- **DIRECTIONS FOR THIS TASK**
Reproduce the following data exactly, minus any images.

- **COLLECTED MATERIAL**
::::::

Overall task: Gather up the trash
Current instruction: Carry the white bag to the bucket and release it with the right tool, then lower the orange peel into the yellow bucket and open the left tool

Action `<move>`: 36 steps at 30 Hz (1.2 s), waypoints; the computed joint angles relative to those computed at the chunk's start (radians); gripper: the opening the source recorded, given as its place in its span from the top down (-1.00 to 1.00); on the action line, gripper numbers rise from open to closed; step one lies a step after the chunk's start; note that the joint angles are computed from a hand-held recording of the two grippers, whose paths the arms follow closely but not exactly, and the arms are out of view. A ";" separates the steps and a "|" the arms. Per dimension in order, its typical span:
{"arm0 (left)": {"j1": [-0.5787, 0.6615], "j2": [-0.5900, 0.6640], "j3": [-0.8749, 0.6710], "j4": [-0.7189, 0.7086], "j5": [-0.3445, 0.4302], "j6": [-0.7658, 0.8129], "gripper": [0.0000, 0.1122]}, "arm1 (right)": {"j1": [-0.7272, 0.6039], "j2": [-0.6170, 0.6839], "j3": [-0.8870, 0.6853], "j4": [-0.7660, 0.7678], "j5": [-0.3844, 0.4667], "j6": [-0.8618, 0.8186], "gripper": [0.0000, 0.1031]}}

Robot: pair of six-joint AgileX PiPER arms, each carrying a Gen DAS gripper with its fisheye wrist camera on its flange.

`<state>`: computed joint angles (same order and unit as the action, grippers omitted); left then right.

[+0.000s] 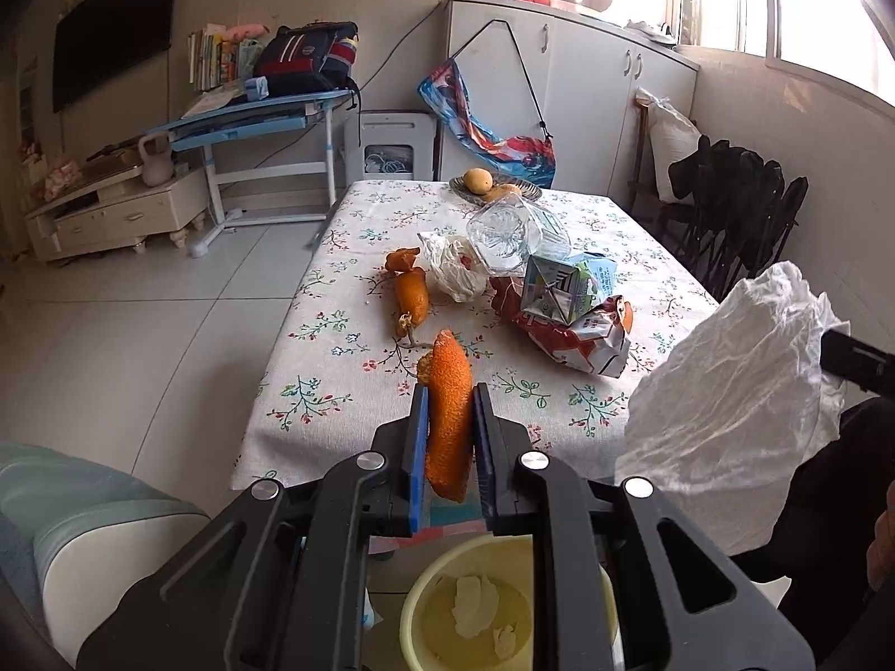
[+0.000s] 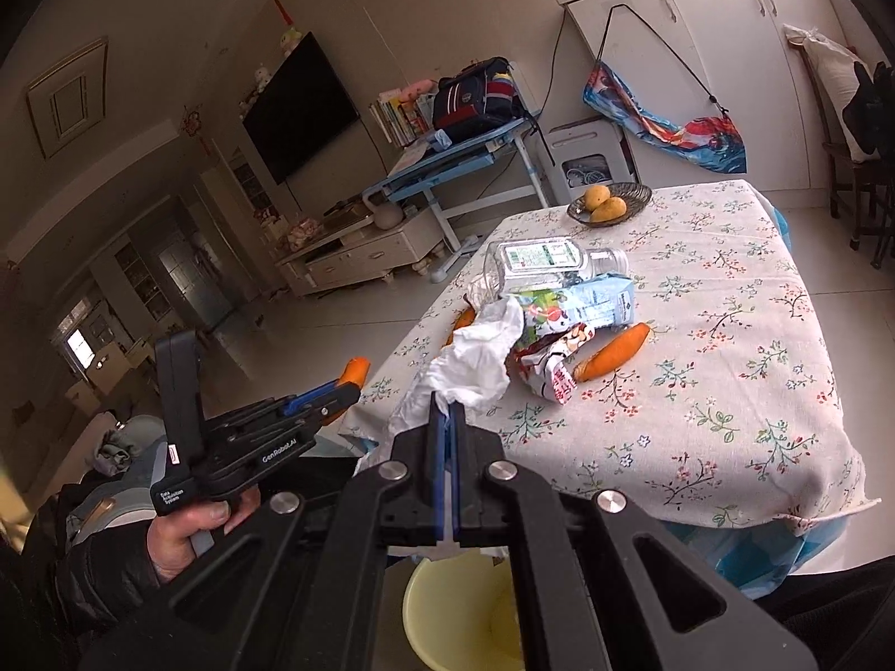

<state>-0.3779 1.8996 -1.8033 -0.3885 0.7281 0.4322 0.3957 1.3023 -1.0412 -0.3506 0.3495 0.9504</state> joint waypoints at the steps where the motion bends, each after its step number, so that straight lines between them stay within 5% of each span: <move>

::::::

- **SOLUTION TO THIS EXERCISE**
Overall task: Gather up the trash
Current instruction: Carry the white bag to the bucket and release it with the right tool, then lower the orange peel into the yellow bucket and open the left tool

Action `<move>`: 36 steps at 30 Hz (1.2 s), waypoints; the computed joint angles relative to those computed at the chunk's start (radians); gripper: the opening the source recorded, given as its place in its span from the top down (-1.00 to 1.00); on the action line, gripper numbers rise from open to closed; step one lies a step after the chunk's start; note that the joint angles are computed from a hand-held recording of the two grippers, whose paths the arms follow closely but not exactly, and the arms are out of view. A ";" separates the steps and a "|" the arms. Per dimension in order, its typical span:
{"arm0 (left)": {"j1": [-0.5787, 0.6615], "j2": [-0.5900, 0.6640], "j3": [-0.8749, 0.6710], "j4": [-0.7189, 0.7086], "j5": [-0.3445, 0.4302], "j6": [-0.7658, 0.8129], "gripper": [0.0000, 0.1122]}, "arm1 (right)": {"j1": [-0.7272, 0.6039], "j2": [-0.6170, 0.6839], "j3": [-0.8870, 0.6853], "j4": [-0.7660, 0.7678], "j5": [-0.3844, 0.4667], "j6": [-0.8618, 0.8186], "gripper": [0.0000, 0.1031]}}

Robot: pair of six-joint AgileX PiPER arms, each carrying a Gen DAS gripper with its fisheye wrist camera on its flange.

`<state>`: computed joint angles (same order and unit as the action, grippers omitted); left then right.

[+0.000s] 
[+0.000s] 

<state>-0.3779 1.8996 -1.8033 -0.3885 0.7281 0.4322 0.3957 1.3023 -1.0412 -0.3506 0.3495 0.9504</state> joint waypoints at the steps where the motion bends, each after its step number, so that straight lines between them stay within 5% of each span: <move>

Nothing more is needed for this exercise.